PROBLEM —
Some lines hold the string "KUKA". Copy all of them from the material that follows.

SUPPLIED RECORDS —
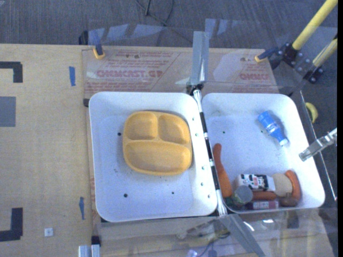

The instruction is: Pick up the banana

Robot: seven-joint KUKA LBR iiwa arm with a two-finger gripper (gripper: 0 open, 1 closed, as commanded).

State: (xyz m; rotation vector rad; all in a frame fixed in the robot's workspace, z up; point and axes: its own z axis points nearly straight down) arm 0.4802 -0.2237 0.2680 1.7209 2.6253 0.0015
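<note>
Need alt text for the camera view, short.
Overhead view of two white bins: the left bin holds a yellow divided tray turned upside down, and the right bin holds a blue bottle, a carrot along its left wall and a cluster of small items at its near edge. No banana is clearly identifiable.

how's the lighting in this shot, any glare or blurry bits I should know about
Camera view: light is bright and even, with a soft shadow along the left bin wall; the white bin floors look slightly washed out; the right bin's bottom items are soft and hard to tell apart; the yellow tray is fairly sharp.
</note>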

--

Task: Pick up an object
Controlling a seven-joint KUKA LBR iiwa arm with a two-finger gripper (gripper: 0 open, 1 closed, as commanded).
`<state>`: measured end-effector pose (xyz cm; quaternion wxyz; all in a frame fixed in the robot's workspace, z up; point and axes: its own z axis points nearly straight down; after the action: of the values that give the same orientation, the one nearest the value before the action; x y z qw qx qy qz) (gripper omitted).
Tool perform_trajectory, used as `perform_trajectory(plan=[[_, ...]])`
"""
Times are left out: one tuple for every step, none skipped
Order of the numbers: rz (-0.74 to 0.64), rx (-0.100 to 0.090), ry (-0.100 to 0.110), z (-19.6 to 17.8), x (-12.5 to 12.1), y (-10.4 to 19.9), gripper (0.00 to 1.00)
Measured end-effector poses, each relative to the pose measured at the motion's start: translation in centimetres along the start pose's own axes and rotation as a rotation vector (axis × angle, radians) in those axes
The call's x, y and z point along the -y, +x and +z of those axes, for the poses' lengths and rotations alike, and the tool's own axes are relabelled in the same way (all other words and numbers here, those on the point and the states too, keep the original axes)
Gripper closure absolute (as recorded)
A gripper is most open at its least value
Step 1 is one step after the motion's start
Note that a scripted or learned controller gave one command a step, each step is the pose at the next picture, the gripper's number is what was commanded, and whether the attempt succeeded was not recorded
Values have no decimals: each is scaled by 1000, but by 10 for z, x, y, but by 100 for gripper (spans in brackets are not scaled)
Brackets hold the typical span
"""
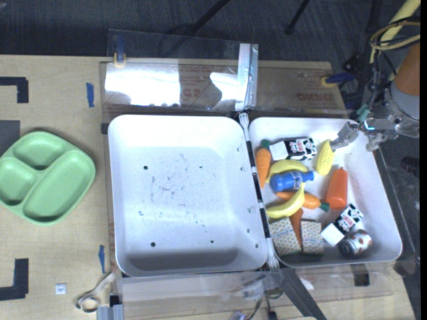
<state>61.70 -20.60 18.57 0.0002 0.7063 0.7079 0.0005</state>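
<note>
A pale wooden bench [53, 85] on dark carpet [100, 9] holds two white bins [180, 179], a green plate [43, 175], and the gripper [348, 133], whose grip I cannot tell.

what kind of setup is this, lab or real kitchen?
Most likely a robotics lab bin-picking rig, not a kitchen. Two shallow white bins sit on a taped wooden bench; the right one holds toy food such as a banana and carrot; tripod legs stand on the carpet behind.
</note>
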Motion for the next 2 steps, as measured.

EXERCISE RESULT —
Robot: seven-joint KUKA LBR iiwa arm with a two-finger gripper (gripper: 0 open, 1 closed, as commanded).
Controlling a seven-joint KUKA LBR iiwa arm with a two-finger gripper (gripper: 0 open, 1 closed, as commanded).

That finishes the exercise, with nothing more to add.